◆ What is expected:
Go through the data below and return each line where the string "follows" occurs.

◆ Given data:
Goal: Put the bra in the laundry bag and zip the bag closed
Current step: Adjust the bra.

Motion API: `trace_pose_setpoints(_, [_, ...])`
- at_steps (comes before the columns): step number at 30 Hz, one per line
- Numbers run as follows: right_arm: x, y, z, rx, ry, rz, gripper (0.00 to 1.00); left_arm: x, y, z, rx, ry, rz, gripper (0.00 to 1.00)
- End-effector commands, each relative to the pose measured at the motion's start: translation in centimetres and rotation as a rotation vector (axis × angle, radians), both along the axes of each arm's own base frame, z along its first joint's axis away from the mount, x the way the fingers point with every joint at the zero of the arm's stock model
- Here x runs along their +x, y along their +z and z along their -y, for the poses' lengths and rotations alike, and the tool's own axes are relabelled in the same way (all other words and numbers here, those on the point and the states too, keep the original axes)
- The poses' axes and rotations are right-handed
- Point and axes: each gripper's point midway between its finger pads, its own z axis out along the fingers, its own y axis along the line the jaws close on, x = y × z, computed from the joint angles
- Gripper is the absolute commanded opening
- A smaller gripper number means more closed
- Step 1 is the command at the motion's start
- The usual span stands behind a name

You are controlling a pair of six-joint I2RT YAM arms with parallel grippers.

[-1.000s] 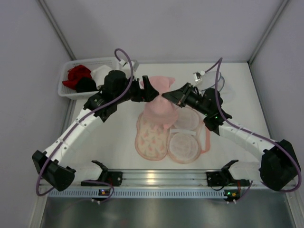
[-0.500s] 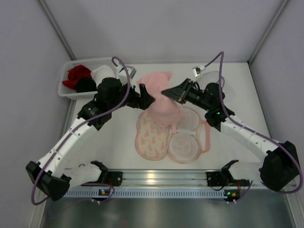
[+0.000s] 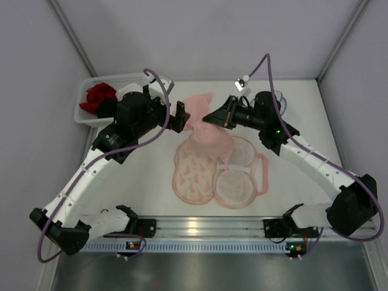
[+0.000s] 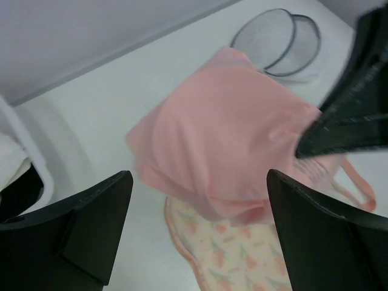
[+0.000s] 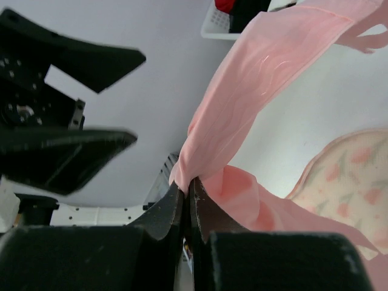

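Note:
The pale pink bra (image 3: 203,121) hangs above the table's middle, and my right gripper (image 3: 210,119) is shut on a bunched fold of it (image 5: 267,66). Its lower part drapes onto the back edge of the laundry bag (image 3: 194,173). That bag lies unzipped and spread flat, floral lining and white mesh cups facing up. Just left of the bra, my left gripper (image 3: 180,115) is open and apart from the cloth. The left wrist view has the bra (image 4: 224,139) and the floral bag (image 4: 242,260) ahead, between my wide left gripper (image 4: 197,179).
A white basket (image 3: 79,115) at the back left holds red (image 3: 99,94), black and white garments. A second round mesh bag with a grey rim (image 3: 282,103) lies at the back right behind the right arm. A metal rail (image 3: 194,227) runs along the near edge.
My left gripper has opened, let go of the bra and pulled back to the left. The right gripper has carried the bra a little further back and left.

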Motion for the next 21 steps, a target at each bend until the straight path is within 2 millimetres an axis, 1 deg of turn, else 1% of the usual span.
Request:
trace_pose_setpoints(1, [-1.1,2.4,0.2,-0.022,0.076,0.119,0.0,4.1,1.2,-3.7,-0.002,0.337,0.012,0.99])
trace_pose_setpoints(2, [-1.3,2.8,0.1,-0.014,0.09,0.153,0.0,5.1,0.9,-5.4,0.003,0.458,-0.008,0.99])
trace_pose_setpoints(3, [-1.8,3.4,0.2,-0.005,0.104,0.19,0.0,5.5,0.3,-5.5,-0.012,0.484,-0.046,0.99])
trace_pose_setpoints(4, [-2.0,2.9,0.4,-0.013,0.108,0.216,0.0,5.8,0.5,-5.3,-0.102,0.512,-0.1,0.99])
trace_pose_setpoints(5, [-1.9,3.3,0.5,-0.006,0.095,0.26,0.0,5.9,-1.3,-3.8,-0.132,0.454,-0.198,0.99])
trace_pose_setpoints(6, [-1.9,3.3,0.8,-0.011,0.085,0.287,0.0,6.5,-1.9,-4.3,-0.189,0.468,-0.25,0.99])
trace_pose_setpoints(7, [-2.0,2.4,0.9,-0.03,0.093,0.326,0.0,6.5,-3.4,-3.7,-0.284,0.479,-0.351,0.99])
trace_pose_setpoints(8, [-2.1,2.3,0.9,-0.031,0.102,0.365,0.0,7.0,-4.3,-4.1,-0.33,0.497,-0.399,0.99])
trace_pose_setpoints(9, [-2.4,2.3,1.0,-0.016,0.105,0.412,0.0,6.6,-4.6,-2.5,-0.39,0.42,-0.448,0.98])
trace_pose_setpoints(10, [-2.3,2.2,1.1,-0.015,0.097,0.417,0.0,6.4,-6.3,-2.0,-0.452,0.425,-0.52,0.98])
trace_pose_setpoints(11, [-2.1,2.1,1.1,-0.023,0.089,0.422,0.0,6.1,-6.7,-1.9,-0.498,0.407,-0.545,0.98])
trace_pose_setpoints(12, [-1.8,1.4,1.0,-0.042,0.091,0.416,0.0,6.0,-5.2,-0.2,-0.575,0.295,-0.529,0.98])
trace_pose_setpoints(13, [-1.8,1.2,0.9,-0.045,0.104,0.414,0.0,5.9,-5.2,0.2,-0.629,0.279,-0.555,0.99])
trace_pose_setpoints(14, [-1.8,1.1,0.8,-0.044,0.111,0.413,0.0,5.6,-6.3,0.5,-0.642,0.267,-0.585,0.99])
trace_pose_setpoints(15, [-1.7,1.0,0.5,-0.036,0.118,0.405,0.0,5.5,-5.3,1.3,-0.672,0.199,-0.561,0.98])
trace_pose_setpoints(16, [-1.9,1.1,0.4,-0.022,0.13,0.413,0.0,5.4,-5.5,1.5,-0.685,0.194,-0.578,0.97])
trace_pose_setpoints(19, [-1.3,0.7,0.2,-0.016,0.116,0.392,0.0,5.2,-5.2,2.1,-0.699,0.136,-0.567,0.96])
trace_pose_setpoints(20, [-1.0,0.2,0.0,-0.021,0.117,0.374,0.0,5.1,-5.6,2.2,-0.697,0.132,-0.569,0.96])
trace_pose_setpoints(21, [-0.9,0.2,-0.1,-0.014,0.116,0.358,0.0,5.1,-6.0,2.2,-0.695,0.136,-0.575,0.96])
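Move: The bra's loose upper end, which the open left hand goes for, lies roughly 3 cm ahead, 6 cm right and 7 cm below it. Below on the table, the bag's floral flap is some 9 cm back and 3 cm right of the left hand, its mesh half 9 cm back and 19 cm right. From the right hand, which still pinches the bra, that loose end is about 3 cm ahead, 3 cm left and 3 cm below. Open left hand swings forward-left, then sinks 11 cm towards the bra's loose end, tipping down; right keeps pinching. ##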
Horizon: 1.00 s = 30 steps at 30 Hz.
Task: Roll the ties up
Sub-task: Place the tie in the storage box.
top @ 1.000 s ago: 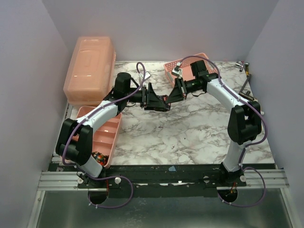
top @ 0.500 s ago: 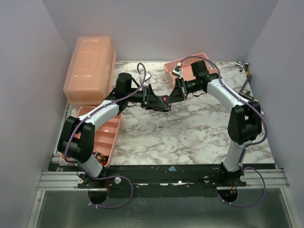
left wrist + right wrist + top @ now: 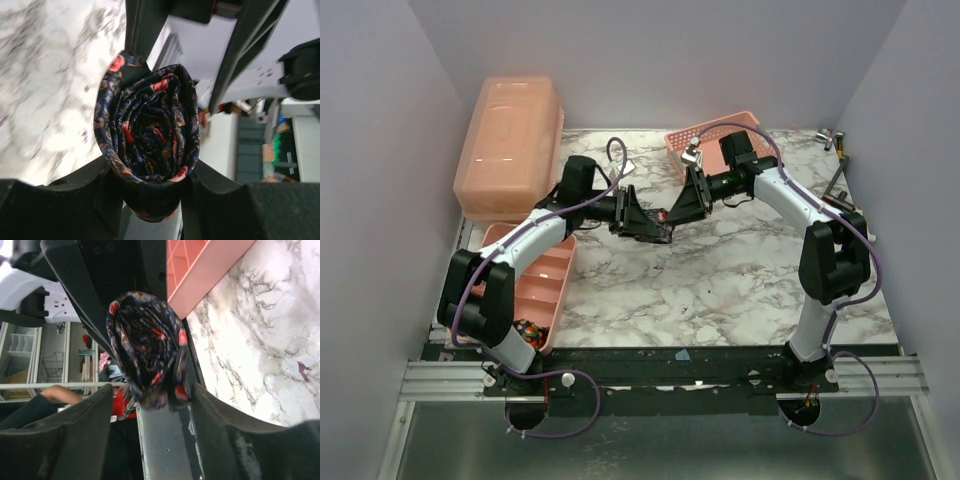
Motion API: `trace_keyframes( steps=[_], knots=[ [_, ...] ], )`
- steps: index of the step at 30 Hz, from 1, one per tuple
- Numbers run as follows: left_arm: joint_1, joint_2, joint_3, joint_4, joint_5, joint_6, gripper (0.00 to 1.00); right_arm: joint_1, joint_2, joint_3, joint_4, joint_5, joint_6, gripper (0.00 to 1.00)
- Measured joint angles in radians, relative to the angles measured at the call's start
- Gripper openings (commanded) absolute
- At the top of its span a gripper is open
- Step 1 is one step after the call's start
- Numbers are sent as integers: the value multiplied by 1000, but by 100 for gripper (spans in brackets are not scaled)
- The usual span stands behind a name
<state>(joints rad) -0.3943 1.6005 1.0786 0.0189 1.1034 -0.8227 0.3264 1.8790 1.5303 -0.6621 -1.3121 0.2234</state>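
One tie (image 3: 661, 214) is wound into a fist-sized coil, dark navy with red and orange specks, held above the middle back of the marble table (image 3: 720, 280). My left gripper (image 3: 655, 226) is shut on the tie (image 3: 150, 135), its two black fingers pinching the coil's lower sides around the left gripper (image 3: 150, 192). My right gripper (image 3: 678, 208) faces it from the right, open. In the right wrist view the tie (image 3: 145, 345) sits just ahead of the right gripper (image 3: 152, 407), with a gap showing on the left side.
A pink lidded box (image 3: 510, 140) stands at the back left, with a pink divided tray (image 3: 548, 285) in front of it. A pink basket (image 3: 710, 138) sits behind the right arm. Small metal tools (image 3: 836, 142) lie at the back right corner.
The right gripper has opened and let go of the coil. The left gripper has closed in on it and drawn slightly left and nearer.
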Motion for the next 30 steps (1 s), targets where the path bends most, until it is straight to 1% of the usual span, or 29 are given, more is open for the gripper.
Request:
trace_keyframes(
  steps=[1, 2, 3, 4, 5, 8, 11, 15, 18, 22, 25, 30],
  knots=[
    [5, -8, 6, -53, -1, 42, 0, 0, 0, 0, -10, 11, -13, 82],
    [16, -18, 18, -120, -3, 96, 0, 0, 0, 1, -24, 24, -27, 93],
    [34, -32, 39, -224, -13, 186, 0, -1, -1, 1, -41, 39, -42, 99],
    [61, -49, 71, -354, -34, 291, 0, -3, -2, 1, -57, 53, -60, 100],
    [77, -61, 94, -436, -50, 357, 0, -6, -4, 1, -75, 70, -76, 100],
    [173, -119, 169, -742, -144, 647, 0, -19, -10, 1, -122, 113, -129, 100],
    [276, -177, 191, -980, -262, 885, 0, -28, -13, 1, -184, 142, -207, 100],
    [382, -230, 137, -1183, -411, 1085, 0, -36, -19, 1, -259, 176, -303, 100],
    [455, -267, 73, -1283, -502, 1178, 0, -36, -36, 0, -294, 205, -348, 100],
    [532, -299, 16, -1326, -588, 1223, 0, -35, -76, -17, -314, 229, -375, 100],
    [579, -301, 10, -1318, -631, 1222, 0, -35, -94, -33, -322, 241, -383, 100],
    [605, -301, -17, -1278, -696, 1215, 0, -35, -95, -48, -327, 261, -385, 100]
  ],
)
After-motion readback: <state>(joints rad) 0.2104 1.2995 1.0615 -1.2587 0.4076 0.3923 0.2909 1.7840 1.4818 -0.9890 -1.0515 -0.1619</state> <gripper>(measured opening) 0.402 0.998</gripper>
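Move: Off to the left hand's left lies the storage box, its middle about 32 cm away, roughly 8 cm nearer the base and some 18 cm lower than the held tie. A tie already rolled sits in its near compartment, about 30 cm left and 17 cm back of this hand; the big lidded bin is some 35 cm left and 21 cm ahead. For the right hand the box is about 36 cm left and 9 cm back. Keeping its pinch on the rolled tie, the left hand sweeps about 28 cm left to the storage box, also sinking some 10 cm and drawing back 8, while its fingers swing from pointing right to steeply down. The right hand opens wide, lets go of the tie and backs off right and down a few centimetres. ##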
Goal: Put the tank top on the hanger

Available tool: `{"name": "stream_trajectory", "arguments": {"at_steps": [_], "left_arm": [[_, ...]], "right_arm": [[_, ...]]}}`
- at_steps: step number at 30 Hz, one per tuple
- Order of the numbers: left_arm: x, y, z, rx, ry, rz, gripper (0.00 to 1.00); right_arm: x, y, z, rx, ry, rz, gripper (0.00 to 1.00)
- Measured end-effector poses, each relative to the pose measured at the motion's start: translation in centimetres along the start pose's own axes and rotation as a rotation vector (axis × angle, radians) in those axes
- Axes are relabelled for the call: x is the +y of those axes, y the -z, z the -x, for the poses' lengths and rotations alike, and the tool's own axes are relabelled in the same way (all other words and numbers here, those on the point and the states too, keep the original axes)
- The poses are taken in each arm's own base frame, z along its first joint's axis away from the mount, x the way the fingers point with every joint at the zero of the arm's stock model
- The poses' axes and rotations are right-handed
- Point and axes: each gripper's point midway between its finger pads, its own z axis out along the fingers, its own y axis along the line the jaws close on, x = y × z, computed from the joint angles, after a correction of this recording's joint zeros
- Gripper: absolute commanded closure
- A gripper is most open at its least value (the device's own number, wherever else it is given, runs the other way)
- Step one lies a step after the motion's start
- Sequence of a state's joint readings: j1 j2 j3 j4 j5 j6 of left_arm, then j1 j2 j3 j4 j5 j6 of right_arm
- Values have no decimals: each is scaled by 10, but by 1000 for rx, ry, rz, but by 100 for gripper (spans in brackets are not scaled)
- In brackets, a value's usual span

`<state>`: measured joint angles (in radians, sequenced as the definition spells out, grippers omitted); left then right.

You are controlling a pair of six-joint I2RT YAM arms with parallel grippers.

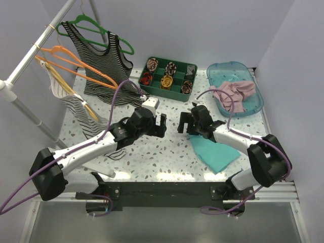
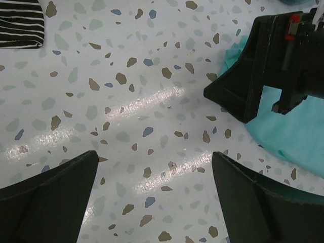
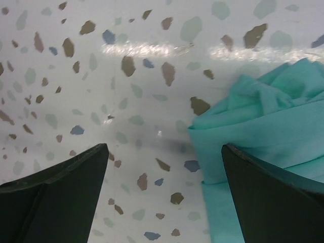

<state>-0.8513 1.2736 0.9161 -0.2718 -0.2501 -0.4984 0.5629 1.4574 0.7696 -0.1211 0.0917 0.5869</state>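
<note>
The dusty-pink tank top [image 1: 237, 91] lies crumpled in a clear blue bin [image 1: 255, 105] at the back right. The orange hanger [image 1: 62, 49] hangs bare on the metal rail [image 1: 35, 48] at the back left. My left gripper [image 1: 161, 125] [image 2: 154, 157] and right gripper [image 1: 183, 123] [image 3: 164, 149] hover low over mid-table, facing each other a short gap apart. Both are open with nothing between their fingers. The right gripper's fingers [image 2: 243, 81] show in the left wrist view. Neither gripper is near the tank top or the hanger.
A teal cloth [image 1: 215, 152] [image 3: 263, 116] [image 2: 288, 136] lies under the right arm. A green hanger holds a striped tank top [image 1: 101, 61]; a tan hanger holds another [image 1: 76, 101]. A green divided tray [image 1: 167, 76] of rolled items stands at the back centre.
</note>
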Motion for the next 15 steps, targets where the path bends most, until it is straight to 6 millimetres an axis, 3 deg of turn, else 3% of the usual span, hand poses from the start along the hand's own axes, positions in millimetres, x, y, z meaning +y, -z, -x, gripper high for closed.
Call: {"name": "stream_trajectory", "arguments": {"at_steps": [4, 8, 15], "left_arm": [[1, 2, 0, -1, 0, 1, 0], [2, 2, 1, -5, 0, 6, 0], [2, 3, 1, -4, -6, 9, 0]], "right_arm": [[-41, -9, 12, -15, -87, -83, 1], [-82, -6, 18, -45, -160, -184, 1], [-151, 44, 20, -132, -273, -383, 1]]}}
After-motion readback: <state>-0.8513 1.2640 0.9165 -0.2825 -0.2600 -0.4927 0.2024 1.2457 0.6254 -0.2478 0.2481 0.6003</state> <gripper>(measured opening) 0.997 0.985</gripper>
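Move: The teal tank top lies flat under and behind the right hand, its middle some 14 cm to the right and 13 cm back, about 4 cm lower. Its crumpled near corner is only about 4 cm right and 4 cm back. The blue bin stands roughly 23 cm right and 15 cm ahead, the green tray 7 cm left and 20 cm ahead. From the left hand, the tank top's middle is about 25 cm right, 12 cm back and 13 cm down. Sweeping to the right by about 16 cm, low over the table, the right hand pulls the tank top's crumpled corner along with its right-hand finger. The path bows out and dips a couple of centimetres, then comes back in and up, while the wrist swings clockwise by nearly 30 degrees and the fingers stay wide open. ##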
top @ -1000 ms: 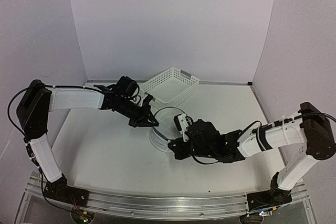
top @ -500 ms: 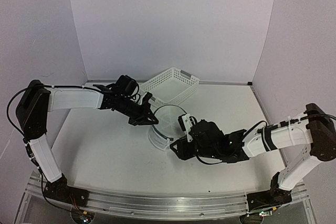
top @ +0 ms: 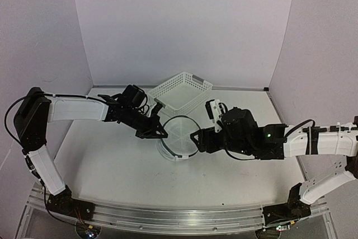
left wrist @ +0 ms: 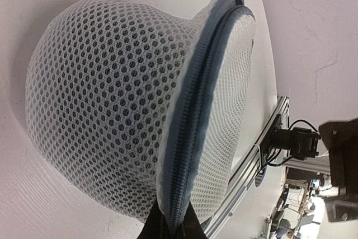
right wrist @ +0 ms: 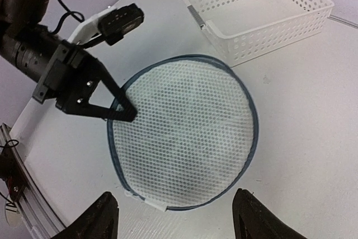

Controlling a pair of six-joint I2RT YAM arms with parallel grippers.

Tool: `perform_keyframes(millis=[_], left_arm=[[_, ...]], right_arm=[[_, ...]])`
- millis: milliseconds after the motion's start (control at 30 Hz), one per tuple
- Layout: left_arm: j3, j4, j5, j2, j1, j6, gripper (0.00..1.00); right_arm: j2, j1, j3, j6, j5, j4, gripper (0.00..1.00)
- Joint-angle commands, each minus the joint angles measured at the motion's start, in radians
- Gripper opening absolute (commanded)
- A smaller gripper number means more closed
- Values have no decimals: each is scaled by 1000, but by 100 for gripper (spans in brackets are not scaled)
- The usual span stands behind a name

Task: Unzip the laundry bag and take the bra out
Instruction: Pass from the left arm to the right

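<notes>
The laundry bag point(right wrist: 184, 132) lies flat on the table as a round white mesh disc with a blue-grey zippered rim point(left wrist: 193, 116). It also shows at mid-table from above point(top: 178, 137). My left gripper point(left wrist: 170, 225) is shut on the bag's rim at its left side point(right wrist: 124, 113). My right gripper point(right wrist: 176, 216) hangs open above the bag's near edge, with nothing between its fingertips point(right wrist: 103, 216). A small white tab point(right wrist: 146, 201) sticks out of the near rim. The bra is hidden; no black garment shows.
A white perforated plastic basket point(right wrist: 263, 9) stands just behind the bag, also at the back of the table from above point(top: 180, 90). Purple walls close in the table on three sides. The aluminium rail point(top: 168, 216) runs along the near edge.
My right gripper has opened, let go of the bag's near rim and risen back to the right. The left gripper keeps its hold and has barely shifted.
</notes>
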Motion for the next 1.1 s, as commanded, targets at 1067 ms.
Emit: perform_keyframes(millis=[1067], left_arm=[[-115,414,432,-132,-16,68,0]], right_arm=[[-36,-351,-4,7,-640,-24,71]])
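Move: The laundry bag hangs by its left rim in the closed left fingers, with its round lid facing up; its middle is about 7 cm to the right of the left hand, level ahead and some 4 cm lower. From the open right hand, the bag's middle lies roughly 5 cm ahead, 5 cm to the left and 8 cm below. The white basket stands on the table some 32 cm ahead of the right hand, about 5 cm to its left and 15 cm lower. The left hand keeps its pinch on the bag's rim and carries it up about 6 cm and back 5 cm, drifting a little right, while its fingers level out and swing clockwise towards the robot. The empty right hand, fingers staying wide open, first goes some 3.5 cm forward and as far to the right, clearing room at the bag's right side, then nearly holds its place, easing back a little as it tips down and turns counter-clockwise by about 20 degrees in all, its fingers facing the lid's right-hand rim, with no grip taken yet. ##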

◆ Exercise solution:
- Numbers run as follows: right_arm: x, y, z, rx, ry, rz, gripper (0.00 to 1.00); left_arm: x, y, z, rx, ry, rz, gripper (0.00 to 1.00)
- Numbers run as follows: left_arm: joint_1, joint_2, joint_3, joint_4, joint_5, joint_6, gripper (0.00 to 1.00); right_arm: joint_1, joint_2, joint_3, joint_4, joint_5, joint_6, gripper (0.00 to 1.00)

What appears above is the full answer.